50.00 mL of 1.0 M HCl and 50.00 mL of 1.0 M NaOH are mixed. The temperature is observed to increase by 10.0 degrees C. How much energy (in J) was absorbed by the calorimeter? Assume a density of the reaction mixture of 1 g/mL. Specific heat of the solution is 5.00 J/g/degree C. The calorimeter constant is 10.0 J/degree C.
The energy absorbed by the calorimeter itself is constant x delta T = 10 x 10.
The energy absorbed by the calorimeter AND the contents is
[mass soln x specific heat soln x delta T] + [Ccal x delta T}= ??
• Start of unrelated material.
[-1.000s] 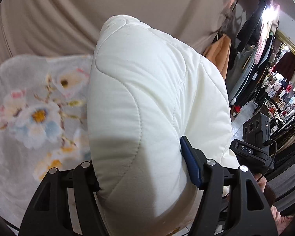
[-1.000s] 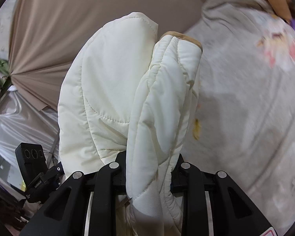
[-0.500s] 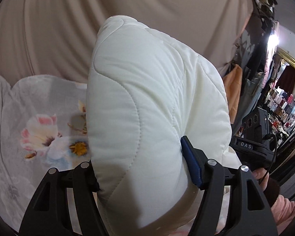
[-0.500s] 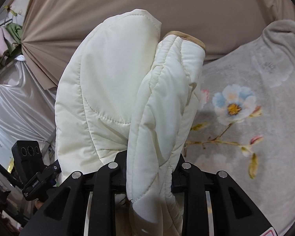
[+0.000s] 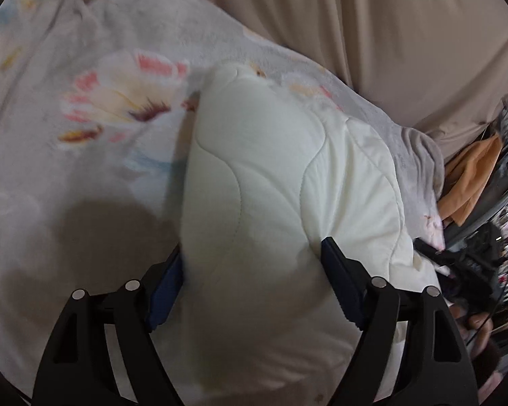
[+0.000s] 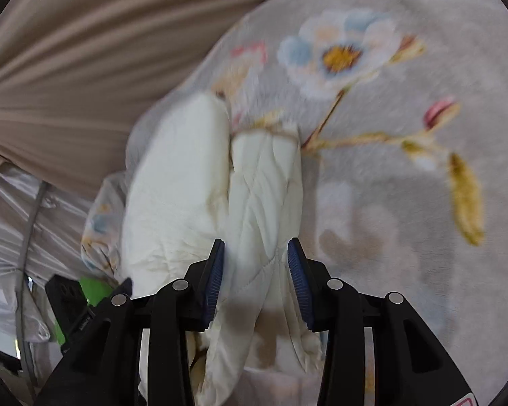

To calculate the energy absorbed by the calorimeter, we need to determine the heat transferred during the reaction. The heat transferred can be calculated using the formula:
q = m * c * ΔT
Where:
q - heat transferred
m - mass of the solution
c - specific heat of the solution
ΔT - change in temperature
First, we need to determine the mass of the solution. Since the density of the reaction mixture is given as 1 g/mL and the total volume of the solution is 100.00 mL, the mass can be calculated as:
mass = volume * density
mass = 100.00 mL * 1 g/mL
mass = 100.00 g
Now, we can calculate the heat transferred using the formula. The specific heat of the solution is given as 5.00 J/g/degree C, and the change in temperature is given as 10.0 degrees C. Therefore:
q = 100.00 g * 5.00 J/g/degree C * 10.0 degrees C
q = 5000 J
The heat transferred, q, is equal to the energy absorbed by the calorimeter. However, we need to account for the calorimeter constant, which is given as 10.0 J/degree C. Since the temperature change is 10.0 degrees C, the energy absorbed by the calorimeter can be calculated as:
Energy absorbed by the calorimeter = q - (calorimeter constant * ΔT)
Energy absorbed by the calorimeter = 5000 J - (10.0 J/degree C * 10.0 degrees C)
Energy absorbed by the calorimeter = 5000 J - 100 J
Energy absorbed by the calorimeter = 4900 J
Therefore, 4900 J of energy was absorbed by the calorimeter.